TASK DIRECTIONS: Repeat precisely the span of lines below that opens with the line containing "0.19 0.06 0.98" and closes with the line containing "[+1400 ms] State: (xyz", both included.

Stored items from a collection
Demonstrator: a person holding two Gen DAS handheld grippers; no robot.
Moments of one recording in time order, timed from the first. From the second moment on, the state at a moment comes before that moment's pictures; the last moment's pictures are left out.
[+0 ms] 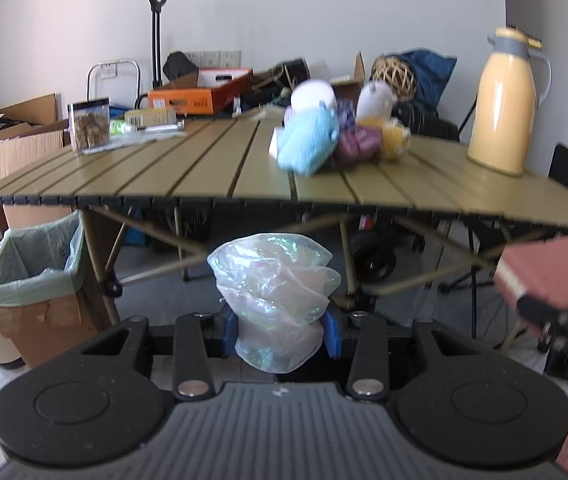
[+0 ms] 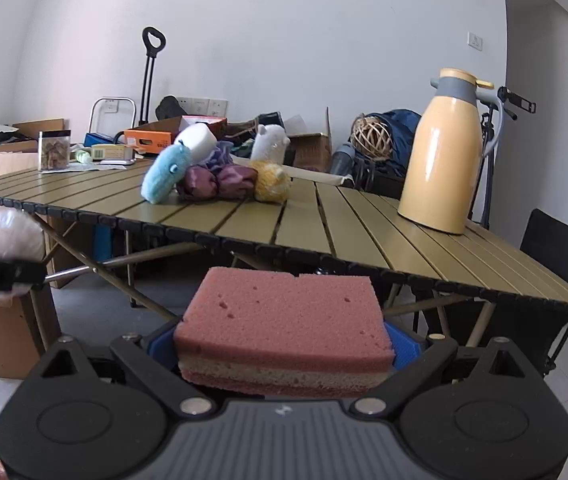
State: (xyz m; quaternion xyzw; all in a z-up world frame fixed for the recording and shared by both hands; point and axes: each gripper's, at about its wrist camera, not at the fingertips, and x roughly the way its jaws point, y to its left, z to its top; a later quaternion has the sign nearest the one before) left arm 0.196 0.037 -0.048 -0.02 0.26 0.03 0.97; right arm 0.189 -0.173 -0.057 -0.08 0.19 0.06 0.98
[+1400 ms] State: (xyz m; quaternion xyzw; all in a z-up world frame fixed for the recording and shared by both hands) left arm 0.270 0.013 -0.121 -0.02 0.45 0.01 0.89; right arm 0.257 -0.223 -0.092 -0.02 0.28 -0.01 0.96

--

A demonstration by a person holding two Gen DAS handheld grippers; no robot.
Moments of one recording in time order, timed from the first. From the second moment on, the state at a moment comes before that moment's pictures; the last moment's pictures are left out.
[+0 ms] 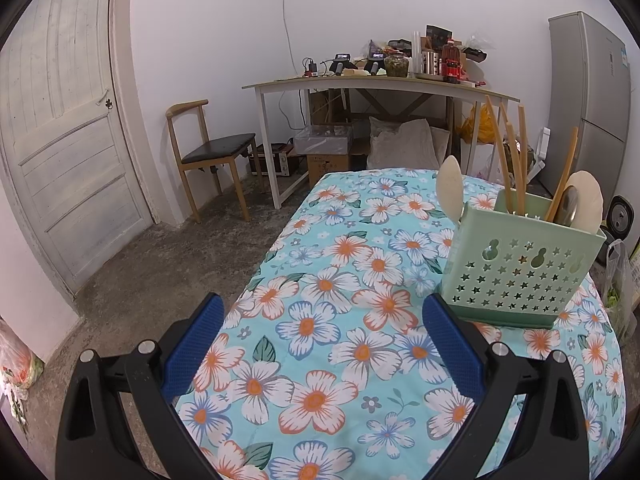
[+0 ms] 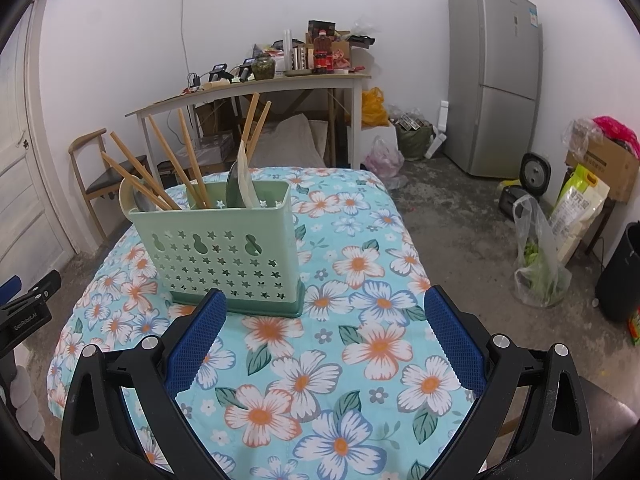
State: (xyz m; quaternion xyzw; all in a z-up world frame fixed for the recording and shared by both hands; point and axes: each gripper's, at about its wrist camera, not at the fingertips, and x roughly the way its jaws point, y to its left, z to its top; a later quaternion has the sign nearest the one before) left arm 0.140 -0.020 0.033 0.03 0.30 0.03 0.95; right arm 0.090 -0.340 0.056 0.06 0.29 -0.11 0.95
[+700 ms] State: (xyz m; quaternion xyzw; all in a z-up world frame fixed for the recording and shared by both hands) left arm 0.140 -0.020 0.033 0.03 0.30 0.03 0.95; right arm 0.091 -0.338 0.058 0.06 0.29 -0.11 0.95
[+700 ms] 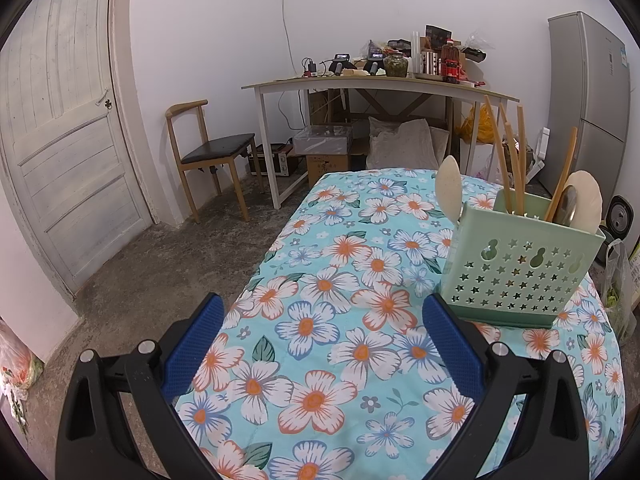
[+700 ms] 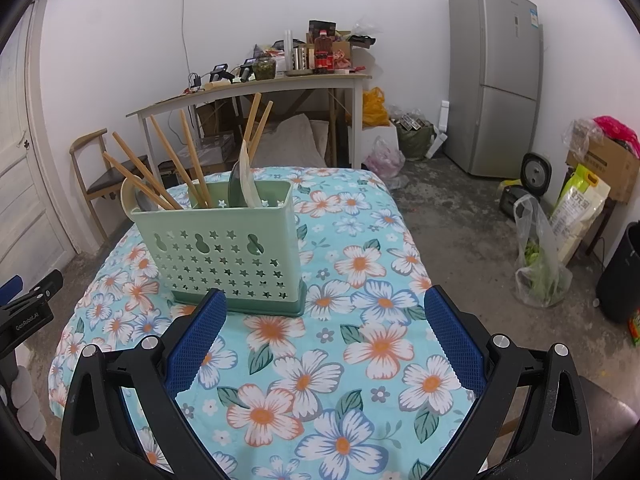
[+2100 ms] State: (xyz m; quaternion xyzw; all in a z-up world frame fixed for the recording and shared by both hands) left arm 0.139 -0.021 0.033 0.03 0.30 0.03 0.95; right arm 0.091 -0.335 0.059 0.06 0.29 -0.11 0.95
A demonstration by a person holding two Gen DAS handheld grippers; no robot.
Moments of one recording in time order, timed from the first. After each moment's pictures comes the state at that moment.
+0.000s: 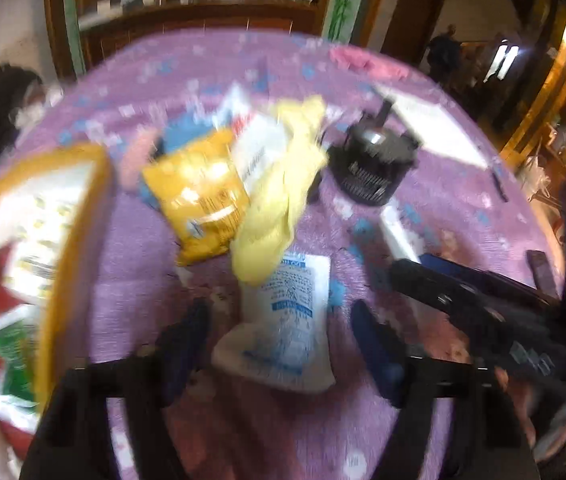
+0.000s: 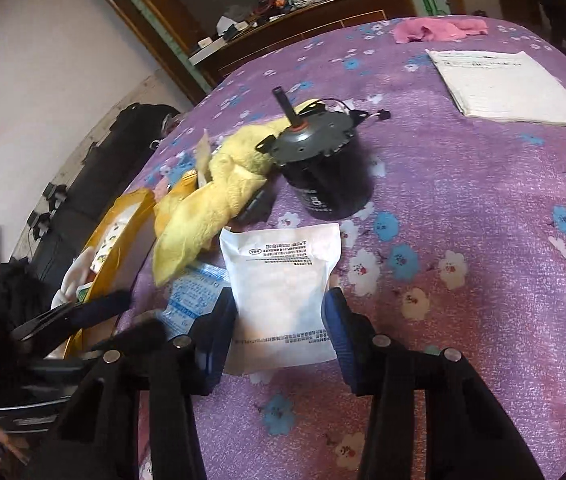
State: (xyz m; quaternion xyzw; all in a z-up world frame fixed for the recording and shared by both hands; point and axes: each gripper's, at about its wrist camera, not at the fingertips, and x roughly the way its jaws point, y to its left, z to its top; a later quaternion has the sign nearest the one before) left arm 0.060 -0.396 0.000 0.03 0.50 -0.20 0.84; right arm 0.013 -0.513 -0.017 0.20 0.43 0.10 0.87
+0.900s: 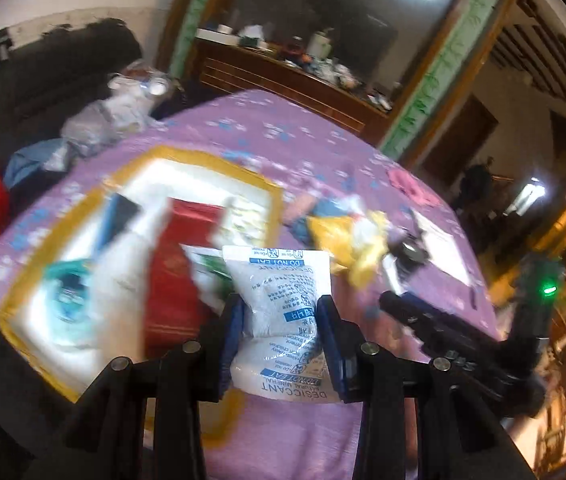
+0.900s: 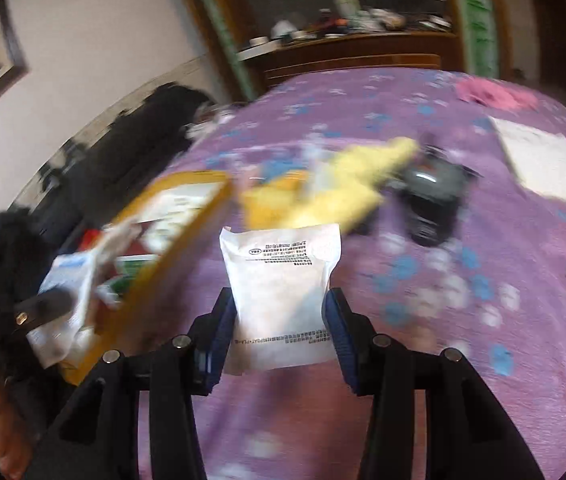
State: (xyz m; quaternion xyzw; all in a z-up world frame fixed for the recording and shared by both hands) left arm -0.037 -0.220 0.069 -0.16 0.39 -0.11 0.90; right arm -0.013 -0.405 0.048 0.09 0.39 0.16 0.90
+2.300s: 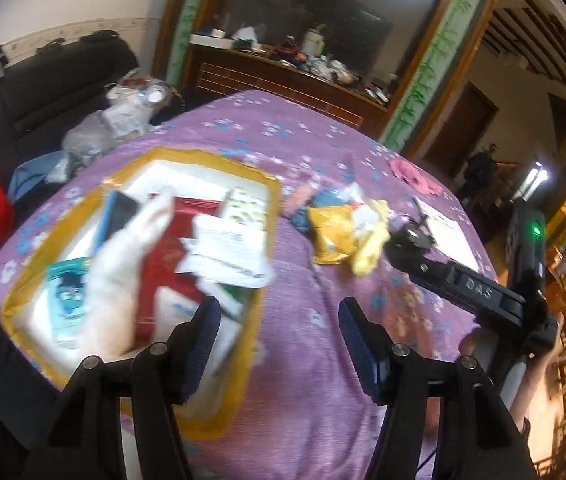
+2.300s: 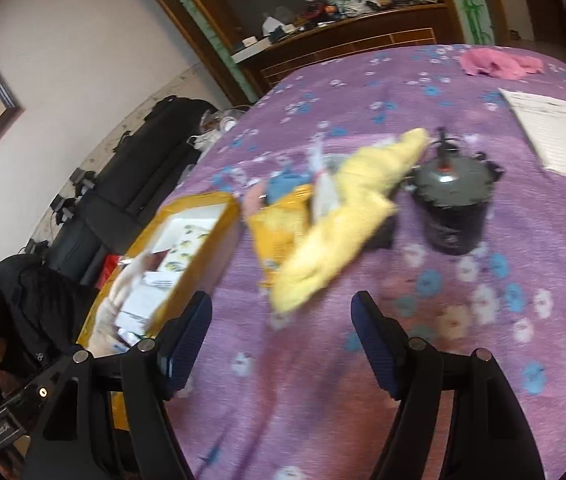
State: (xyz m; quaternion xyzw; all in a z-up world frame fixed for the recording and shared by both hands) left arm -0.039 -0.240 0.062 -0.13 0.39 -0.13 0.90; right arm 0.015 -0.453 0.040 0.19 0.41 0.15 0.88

ANSWER BOX:
State: (xyz m; quaternion xyzw; all in a z-up world frame fixed for the recording and shared by both hands; point and axes: each gripper's, at about its wrist camera, not at the fingertips, and x roughly the way its jaws point, y to its left, z to its top; a later quaternion has the sign nearest the one before) left arm 0.196 0.037 -0.048 -0.02 0.26 0.03 0.97; right arm 0.189 -0.173 -0.057 -0.08 0.19 0.06 0.98
[+1400 ms] State: (xyz m; quaternion xyzw; all in a z-up world frame fixed for the recording and shared by both hands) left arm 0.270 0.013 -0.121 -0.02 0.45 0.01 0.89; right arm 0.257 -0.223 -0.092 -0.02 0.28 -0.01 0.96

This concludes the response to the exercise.